**What you will do:**
Please return all lines in the listing holding the word "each".

**Supplied data:**
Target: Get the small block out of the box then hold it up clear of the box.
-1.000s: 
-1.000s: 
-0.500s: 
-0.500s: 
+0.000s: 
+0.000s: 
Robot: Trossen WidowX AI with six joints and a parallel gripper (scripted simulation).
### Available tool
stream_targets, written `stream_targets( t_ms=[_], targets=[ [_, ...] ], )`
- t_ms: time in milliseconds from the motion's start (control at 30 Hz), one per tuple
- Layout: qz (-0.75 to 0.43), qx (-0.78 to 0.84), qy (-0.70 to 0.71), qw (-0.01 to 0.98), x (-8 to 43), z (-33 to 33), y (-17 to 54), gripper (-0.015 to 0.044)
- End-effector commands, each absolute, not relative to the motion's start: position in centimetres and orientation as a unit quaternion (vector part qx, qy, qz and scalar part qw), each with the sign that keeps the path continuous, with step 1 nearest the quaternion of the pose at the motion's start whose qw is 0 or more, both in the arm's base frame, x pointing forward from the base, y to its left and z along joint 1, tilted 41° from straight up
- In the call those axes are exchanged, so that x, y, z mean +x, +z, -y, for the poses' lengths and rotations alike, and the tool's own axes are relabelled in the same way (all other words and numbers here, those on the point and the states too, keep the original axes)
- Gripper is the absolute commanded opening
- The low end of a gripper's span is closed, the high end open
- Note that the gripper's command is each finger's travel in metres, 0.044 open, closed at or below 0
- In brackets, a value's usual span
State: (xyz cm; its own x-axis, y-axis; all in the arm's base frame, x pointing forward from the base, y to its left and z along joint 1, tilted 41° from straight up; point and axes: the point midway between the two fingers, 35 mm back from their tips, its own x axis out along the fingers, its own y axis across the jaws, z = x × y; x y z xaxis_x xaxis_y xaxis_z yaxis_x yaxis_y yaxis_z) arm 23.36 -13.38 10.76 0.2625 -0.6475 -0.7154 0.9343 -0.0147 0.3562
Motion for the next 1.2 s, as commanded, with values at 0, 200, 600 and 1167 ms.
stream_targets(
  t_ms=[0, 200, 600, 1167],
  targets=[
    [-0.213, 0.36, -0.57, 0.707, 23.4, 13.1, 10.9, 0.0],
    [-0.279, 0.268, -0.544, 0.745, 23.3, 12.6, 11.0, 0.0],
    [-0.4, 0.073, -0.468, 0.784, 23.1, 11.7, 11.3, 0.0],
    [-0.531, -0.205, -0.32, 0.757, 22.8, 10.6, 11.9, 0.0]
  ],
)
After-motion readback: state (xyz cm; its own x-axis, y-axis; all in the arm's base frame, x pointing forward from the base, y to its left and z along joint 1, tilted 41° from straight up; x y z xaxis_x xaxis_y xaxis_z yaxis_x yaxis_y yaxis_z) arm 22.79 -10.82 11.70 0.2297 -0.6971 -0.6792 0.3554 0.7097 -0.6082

**Answer to this exercise:**
- End-effector commands, each absolute, not relative to the motion's start: position in centimetres and orientation as a unit quaternion (vector part qx, qy, qz and scalar part qw), each with the sign that keeps the path continuous, with step 1 nearest the quaternion of the pose at the motion's start whose qw is 0 or more, both in the arm's base frame, x pointing forward from the base, y to its left and z along joint 1, tilted 41° from straight up
- Note that the gripper's command is each finger's travel in metres, 0.044 open, closed at or below 0

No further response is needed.